I have a dataset that contains 81 columns with person id, 79 binary variables and a cost variable:
id h1 h2 h3 ... h79 cost
1 1 0 1 1 15
2 1 1 1 1 80
3 0 1 1 0 10
...
each person id have one row of records. Now I want to choose which of the two h(binary) variables have more than 50 unique person id. if then do calculate their total cost. I guess a good way to approach it is to create a array with all h variables and use two DO LOOPS? But what if I want to see a group of three variables or maybe four or five? And also how am I going to store the combination of variable names so I could know this combination of variables has this amount of total cost. So I think the final output is going to looks like this:
combinations total cost
h1&h3 95
h2&h3 90
h1&h2&h3. 80
thank you for your help!
A DATA step can use the ALLCOMB
or ALLCOMBI
routines to iterate through the k-subset combinations of an array of size n.

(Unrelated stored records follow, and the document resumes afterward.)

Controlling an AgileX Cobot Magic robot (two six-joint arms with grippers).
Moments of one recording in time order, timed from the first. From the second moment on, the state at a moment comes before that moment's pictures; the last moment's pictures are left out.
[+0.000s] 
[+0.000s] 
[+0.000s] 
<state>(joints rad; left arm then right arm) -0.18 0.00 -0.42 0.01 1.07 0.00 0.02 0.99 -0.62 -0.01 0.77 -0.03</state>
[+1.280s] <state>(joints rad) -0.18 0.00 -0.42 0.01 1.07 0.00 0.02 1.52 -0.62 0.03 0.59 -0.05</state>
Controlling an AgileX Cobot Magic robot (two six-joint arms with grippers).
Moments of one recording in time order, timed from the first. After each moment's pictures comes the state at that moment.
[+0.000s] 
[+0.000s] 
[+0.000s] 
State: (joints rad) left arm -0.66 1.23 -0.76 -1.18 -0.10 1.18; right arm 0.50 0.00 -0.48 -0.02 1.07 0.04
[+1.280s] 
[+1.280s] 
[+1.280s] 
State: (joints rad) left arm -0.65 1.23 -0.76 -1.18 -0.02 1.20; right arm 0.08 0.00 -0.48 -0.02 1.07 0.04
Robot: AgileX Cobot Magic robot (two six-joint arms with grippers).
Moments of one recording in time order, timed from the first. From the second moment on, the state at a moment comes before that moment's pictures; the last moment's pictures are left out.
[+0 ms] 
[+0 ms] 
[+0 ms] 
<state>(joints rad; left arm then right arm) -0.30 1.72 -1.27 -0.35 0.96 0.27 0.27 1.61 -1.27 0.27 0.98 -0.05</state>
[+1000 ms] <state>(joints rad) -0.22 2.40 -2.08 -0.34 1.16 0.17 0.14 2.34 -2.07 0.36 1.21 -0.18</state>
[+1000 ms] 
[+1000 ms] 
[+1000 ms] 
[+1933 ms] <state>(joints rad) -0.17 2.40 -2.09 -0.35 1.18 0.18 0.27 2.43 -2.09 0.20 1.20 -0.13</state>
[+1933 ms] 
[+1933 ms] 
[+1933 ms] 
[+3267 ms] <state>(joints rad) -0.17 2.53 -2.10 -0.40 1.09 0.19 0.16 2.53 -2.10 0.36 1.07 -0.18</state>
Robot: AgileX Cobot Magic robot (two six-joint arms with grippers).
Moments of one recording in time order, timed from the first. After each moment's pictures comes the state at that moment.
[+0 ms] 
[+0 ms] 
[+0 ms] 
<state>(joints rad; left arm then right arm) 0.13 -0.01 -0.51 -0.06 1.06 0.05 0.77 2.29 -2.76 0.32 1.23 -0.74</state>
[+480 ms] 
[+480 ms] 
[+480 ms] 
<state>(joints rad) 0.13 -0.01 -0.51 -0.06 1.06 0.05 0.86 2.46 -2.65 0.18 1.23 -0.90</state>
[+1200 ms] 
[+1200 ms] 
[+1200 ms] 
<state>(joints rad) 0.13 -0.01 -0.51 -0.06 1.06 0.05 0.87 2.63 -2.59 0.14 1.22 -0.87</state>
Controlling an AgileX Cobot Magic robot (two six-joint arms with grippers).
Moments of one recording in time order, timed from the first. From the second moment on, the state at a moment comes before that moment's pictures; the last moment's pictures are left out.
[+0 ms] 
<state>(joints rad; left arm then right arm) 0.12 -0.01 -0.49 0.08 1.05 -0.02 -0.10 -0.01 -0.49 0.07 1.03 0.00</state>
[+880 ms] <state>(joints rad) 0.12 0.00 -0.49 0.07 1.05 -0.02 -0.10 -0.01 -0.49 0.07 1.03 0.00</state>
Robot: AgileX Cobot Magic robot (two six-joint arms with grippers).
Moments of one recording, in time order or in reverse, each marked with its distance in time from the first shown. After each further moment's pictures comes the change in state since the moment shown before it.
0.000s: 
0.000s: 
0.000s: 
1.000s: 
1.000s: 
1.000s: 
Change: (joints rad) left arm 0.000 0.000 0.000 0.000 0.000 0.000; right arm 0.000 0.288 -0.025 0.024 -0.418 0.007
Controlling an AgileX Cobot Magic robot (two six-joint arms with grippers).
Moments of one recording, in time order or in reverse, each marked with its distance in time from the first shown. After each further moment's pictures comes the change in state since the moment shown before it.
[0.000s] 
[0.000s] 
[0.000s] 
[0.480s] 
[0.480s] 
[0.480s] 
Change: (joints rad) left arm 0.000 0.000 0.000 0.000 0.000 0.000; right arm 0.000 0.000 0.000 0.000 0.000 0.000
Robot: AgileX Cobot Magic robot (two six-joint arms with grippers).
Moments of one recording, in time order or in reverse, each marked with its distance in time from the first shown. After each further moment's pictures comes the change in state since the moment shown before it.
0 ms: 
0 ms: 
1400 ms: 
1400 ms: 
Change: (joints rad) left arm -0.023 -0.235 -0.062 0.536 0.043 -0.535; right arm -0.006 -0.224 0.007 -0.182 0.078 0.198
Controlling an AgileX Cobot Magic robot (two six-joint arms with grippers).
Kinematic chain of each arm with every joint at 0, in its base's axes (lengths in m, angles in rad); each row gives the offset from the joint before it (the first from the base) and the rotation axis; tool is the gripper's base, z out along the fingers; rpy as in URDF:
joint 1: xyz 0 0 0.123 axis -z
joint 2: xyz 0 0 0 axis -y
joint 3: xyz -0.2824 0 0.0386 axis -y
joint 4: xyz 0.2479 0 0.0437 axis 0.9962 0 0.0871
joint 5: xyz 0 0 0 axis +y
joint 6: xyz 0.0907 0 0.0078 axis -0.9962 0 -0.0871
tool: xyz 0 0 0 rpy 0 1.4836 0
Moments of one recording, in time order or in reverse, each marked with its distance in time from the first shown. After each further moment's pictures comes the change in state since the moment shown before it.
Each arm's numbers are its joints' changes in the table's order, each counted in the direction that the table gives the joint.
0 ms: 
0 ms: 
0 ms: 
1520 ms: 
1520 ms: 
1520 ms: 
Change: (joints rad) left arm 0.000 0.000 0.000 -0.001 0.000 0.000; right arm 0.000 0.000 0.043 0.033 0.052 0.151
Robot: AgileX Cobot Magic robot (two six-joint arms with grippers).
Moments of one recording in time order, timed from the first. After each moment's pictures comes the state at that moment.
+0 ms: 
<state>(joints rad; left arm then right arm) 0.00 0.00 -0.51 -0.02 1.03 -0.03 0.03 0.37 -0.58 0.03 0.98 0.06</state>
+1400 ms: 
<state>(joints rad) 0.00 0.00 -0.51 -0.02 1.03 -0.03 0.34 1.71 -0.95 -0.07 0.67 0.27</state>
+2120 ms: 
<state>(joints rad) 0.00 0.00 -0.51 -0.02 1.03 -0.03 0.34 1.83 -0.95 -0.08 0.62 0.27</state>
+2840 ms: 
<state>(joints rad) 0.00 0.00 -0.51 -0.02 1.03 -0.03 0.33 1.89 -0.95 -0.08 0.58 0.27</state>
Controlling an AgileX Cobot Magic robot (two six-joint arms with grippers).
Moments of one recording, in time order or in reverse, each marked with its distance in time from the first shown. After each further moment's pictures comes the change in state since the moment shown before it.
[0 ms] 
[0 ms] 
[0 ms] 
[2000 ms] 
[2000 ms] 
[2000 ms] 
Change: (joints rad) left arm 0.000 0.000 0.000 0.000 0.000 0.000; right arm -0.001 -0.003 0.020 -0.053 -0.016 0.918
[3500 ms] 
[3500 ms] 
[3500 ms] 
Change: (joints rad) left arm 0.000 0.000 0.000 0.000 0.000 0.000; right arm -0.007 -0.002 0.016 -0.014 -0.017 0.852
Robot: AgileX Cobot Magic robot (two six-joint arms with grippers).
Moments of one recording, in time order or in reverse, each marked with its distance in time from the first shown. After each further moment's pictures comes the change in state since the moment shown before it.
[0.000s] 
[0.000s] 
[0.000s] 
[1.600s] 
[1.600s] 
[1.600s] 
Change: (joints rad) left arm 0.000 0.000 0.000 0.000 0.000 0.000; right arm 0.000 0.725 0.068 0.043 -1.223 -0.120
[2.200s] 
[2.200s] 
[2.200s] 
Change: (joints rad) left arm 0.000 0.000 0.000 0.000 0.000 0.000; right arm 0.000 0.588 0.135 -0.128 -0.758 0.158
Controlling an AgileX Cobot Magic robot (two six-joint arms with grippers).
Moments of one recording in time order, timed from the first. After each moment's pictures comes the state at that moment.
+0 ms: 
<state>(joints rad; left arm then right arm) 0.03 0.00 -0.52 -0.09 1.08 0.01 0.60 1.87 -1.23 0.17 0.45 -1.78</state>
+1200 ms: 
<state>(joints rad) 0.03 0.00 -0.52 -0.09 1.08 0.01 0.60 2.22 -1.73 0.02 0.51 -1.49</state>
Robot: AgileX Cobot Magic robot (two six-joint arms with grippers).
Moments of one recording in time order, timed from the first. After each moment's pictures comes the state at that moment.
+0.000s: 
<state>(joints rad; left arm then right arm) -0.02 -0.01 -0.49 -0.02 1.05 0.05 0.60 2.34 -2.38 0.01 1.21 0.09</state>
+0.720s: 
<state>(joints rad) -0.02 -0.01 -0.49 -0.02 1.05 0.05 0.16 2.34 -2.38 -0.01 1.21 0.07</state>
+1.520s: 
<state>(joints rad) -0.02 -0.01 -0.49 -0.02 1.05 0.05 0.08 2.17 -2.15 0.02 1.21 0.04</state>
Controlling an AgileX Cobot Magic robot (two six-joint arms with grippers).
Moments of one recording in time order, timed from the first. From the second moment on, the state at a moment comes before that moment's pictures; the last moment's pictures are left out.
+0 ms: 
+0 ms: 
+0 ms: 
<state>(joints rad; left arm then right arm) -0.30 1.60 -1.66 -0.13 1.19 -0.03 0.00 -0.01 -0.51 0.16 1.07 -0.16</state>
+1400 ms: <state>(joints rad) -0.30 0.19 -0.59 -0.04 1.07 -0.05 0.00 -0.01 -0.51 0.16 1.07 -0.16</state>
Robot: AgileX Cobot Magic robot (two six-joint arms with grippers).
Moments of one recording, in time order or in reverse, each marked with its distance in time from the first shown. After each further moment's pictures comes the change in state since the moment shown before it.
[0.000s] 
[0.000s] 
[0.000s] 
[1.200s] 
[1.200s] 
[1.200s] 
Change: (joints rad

A hash can be use to accumulate the count and total cost of each specific k-subset asserting all true conditions.
options mprint;
data have (keep=id flag: cost);
do id = 1 to 3;
array flag(79) flag01-flag79;
do i = 1 to dim(flag);
flag(i) = ranuni(1) < 0.5;
end;
cost = ceil(10+100*ranuni(123));
output;
end;
run;
Example
data _null_;
if 0 then set have;* prep pdv;
array x flag:;
n = dim(x);
k = 2; ways2 = comb(dim(x),k); put 'NOTE: ' n= k= ways2=;
k = 3; ways3 = comb(dim(x),k); put 'NOTE: ' n= k= ways3=;
k = 4; ways4 = comb(dim(x),k); put 'NOTE: ' n= k= ways4=;
k = 5; ways5 = comb(dim(x),k); put 'NOTE: ' n= k= ways5=;
array var(5) $32;
length count cost_sum 8;
declare hash all_true(hashexp:15, ordered:'A');
all_true.defineKey('var1', 'var2', 'var3', 'var4', 'var5');
all_true.defineData('var1', 'var2', 'var3', 'var4', 'var5', 'count', 'cost_sum');
all_true.defineDone();
do until (end);
set have end=end;
array f flag:;
%macro track_all_true(K=);
array index&K._[&K];
call missing (of index&K._[*]); %* reset search tracking variables;
call missing (of var[*]); %* reset search tracking variables;
%* search all combinations for those that are all true;
do p = 1 to comb(n,&K);
call allcombi(n, &K, of index&K._[*], add, remove);
%* check each item in the combination;
do q = 1 to &K while(x[index&K._[q]]);
end;
if q > &K then do; %* each item was true;
do q = 1 to &K;
which_index = index&K._[q];
which_var = vname( x[which_index] );
var(q) = which_var;
end;
if all_true.find() ne 0 then do; %* track first occurrence of the combination;
cost_sum = cost;
count = 1;
all_true.add();
end;
else do; %* accumulate count and cost information for the combination;
cost_sum + cost;
count + 1;
all_true.replace();
end;
end;
end;
%mend;
%track_all_true(K=2)
%track_all_true(K=3)
%track_all_true(K=4)
%track_all_true(K=5)
end;
all_true.output(dataset:'count_cost');
stop;
run;